Personne ne me fera de mal : une tragi-comédie sur la solitude, l’indifférence et la misère sociale.

 En dix-neuf tranches de vie, Giacomo Monti explore un quotidien d’une banalité éprouvante. Il croise, dans une ville anonyme, les destins d’une poignée d’individus ordinaires, dans une atmosphère maussade. Il les capte dans un instant, dans une situation, saisi leurs attitudes, leurs réflexions. Il n’y a pas de joie, pas de passion chez les acteurs de l’auteur. C’est l’examen froid, clinique, d’une existence sans avenir. Il fait, avec l’un de ses personnages, le constat suivant : « J’étais un garçon plein d’avenir… J’étais bon à l’école… J’avais de bonnes notes… et pourtant j’ai atterri ici, au Bingo. »
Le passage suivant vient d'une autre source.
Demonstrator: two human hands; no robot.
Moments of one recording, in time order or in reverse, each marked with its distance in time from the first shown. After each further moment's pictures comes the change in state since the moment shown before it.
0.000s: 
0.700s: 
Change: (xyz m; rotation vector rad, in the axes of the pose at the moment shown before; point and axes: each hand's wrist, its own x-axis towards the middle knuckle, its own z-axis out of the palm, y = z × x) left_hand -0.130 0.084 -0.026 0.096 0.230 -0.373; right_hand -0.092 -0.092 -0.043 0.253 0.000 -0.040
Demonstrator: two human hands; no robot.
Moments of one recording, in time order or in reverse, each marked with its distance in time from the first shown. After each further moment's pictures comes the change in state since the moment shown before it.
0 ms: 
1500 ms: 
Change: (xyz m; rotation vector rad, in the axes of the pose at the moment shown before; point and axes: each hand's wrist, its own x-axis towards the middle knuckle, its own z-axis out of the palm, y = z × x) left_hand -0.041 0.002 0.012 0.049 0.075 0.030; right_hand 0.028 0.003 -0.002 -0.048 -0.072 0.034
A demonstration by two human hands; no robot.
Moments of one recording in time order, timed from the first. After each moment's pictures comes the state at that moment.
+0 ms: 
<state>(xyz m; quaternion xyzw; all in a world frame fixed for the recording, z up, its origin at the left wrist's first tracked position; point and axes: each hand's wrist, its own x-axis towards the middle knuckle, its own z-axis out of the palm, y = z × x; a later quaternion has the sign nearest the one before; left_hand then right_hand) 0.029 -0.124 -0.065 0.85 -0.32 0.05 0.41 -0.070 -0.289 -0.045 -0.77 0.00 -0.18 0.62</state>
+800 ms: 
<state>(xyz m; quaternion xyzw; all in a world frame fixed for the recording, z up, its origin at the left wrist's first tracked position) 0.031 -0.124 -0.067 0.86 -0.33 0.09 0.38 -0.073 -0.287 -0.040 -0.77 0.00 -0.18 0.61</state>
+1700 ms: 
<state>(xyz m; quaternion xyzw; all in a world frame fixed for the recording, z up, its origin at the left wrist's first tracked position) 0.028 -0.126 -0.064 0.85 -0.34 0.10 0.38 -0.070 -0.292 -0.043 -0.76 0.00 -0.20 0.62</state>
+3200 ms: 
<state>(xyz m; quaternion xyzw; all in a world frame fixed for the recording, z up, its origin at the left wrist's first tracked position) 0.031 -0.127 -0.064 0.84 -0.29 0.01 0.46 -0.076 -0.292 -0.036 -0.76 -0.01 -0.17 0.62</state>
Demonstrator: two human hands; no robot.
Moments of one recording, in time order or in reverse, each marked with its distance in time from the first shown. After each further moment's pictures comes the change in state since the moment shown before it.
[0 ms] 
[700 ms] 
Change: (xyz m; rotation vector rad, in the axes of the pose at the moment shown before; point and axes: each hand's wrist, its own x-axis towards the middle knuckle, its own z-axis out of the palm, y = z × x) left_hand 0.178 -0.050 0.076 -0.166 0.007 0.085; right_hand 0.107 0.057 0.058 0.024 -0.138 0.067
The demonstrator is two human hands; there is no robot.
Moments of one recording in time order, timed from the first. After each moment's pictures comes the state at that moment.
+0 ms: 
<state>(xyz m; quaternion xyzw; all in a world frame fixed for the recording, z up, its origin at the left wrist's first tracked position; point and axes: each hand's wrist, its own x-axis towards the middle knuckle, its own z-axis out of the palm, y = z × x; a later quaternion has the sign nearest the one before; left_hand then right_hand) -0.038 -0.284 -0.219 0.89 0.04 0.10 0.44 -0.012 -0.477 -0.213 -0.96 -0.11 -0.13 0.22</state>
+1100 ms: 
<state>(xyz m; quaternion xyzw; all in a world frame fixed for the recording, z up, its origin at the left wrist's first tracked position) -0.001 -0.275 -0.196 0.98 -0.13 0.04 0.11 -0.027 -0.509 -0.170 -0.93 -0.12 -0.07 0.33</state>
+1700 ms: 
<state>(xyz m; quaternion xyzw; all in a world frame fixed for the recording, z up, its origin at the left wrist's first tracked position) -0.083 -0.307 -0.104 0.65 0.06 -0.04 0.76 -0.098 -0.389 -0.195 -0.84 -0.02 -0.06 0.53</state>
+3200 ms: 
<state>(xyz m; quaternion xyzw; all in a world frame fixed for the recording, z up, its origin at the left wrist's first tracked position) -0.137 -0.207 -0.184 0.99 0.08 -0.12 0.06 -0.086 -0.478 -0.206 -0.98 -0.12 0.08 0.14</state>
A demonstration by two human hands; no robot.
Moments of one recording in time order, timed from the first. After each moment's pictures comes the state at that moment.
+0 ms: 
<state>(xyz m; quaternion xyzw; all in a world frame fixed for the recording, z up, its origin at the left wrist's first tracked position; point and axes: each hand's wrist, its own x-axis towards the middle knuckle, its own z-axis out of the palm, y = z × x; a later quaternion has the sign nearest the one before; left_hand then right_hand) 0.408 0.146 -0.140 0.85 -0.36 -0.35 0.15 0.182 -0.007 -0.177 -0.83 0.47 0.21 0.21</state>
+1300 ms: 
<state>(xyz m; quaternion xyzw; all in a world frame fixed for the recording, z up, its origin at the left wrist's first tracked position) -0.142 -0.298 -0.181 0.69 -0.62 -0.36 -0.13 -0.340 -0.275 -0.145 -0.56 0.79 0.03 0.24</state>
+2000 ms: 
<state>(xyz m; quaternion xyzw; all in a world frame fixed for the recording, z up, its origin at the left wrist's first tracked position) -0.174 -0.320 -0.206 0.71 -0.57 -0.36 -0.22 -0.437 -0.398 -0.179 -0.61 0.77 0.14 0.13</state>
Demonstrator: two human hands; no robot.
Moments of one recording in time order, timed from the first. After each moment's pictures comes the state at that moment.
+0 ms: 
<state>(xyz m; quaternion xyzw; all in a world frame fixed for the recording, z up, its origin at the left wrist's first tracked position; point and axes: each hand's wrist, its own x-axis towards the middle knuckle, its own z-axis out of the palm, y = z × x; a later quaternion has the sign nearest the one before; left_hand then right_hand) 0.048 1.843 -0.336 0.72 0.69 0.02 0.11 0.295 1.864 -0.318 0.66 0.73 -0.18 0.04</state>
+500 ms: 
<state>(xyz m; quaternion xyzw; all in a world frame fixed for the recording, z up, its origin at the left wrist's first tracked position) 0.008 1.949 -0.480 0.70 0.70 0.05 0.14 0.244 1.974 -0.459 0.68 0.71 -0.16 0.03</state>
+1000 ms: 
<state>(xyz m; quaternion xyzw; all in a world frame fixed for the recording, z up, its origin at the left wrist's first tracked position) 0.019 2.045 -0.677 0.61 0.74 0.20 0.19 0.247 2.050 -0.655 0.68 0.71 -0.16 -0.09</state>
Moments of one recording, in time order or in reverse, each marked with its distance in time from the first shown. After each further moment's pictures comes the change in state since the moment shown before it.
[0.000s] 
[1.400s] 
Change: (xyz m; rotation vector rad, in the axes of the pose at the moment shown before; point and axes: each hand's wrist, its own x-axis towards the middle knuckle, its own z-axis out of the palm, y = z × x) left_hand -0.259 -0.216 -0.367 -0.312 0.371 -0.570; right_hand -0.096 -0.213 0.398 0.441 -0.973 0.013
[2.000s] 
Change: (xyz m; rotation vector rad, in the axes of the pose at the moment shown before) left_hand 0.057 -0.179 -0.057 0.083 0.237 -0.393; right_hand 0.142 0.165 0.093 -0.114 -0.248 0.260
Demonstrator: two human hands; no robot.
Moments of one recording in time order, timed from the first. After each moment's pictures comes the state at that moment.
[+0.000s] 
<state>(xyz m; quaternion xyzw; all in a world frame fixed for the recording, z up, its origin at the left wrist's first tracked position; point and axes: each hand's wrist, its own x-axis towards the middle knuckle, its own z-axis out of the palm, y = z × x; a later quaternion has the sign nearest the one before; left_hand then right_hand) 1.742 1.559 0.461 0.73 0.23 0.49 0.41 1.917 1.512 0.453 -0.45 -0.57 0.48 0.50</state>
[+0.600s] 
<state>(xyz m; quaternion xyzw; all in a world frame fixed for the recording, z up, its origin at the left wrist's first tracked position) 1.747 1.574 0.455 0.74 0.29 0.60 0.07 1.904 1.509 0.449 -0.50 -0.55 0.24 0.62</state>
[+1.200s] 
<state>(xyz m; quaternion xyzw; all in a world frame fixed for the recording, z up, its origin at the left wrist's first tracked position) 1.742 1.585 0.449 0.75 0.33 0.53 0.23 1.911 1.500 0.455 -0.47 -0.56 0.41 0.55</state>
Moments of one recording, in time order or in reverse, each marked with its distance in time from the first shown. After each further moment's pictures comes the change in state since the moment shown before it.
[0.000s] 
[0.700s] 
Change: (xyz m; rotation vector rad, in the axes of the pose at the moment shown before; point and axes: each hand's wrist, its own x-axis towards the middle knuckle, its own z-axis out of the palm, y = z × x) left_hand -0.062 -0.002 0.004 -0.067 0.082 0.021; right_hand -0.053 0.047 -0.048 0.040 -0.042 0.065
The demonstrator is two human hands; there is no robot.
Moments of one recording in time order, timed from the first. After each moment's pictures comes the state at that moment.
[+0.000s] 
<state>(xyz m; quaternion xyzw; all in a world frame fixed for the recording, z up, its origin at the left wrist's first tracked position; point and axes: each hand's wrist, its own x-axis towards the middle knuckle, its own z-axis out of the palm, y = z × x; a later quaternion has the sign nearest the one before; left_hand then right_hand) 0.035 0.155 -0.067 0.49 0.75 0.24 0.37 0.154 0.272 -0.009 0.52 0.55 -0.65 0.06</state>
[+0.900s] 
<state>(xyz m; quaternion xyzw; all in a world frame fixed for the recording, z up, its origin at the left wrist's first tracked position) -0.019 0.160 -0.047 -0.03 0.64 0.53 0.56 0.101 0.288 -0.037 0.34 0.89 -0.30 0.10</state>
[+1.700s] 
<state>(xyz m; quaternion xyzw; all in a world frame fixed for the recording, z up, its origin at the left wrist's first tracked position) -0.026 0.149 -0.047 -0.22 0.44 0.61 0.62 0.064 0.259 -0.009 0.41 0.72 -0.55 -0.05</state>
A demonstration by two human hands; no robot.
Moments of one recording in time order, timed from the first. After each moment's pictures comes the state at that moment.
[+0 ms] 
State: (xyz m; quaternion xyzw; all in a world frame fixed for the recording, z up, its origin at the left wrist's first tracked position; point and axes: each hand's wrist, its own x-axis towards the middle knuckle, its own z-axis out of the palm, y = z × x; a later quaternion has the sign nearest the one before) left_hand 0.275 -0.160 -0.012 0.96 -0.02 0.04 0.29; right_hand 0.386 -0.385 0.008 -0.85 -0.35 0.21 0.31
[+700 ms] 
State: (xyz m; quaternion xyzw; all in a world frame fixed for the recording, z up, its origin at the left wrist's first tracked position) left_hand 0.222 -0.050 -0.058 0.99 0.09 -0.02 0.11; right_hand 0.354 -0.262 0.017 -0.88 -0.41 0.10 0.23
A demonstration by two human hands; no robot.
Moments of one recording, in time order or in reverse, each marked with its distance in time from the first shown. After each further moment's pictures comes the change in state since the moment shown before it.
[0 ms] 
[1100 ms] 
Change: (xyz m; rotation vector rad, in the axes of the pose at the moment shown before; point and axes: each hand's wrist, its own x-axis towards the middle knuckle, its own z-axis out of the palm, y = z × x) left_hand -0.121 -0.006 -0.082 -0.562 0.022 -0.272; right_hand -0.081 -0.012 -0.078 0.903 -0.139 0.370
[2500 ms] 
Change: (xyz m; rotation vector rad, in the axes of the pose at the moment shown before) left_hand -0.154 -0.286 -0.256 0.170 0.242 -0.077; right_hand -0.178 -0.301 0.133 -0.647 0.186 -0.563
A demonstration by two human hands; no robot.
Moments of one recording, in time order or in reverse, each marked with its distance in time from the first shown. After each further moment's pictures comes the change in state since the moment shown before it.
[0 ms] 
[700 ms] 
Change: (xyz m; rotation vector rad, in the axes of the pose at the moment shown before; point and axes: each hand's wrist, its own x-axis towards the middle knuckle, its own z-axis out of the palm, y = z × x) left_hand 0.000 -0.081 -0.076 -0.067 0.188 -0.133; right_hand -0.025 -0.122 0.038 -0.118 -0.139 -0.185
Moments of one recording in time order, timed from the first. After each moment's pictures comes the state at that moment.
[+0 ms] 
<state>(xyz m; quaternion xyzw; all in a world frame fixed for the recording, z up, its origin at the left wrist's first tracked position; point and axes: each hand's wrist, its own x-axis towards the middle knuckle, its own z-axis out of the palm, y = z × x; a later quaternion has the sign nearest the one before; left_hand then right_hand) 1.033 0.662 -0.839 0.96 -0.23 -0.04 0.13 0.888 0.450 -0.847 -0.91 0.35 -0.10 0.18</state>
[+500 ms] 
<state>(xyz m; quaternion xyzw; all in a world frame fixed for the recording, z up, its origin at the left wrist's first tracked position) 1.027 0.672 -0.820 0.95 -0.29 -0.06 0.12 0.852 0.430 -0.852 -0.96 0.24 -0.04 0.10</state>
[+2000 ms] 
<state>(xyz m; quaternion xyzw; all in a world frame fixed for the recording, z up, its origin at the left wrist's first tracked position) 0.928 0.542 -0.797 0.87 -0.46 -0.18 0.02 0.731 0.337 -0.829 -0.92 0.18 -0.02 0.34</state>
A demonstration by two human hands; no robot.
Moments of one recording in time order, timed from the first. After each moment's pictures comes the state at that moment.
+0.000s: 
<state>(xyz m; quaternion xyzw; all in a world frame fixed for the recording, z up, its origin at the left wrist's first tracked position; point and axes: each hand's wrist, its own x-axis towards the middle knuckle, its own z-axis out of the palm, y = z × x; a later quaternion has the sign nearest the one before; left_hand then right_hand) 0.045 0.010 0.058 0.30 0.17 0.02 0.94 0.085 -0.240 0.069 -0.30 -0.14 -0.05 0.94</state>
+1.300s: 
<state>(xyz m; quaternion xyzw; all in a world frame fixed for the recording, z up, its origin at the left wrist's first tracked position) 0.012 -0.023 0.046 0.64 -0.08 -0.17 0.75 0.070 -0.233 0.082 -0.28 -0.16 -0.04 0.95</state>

L’introduction d’extraterrestres ne suffit pas à secouer toute cette monotonie. Il fait suivre le récit de leur arrivée à travers trois personnages qui, en fait, ne s’intéressent qu’à leurs relations, mettant l’événement en un dernier plan.

Désespérantes, mornes, sans reliefs telles sont ces scénettes, une succession de tranches de vies : une recette de cuisine, un chat écrasé, une rencontre avec sa grand-mère, une histoire sur le port de la chemise, sur l’enterrement d’une vie de garçon…. Il décrit des rencontres, des actes charnels sans plaisir, sans sentiments et une asthénie qui casse les rêves.

L’auteur prolonge son propos et montre l’insignifiance, le côté dérisoire d’une vie et de ce qui la compose. Il évoque les espoirs que porte la jeunesse, les désillusions de l’âge adulte, l’abandon d’illusions pour une triste réalité.


Cette succession de scénettes débouchent sur un fantastique qui est lui-même banalisé, rendu à une dimension insignifiante. L’arrivée d’extraterrestres ne dérange pas plus que cela le parcours de personnages, ceux-ci restant quasiment insensibles à l’événement. La dernière séquence, qui donne son titre à l’album, est particulièrement significative. Un « must » dans le genre !

Giacomo Monti porte sur la société un regard à la Louis-Ferdinand Céline, pointe la petitesse d’une existence, son peu d’importance.

 

Ces situations sont mises en images de façon minimaliste, avec des graphismes en noir et blanc, des personnages qui se ressemblent, qui sont presque interchangeables, sans expressivité.

 

Un album qui a séduit un cinéaste, lui inspirant le long métrage L’ultimo terrestre (du titre d’une scénette) présenté à la 68e Mostra de Venise en 2011.

 

Avec Personne ne me fera de mal, Giacomo Monti pousse à une étrange mélancolie, mais surtout à une interrogation cruelle, néanmoins salutaire, sur son propre fonctionnement et sur celui du microcosme dans lequel on évolue.

 

Serge Perraud

 

Giacomo Monti, Personne ne me fera de mal, Rackham, coll. Le Signe noir, août 2012, 160 p. – 20 €.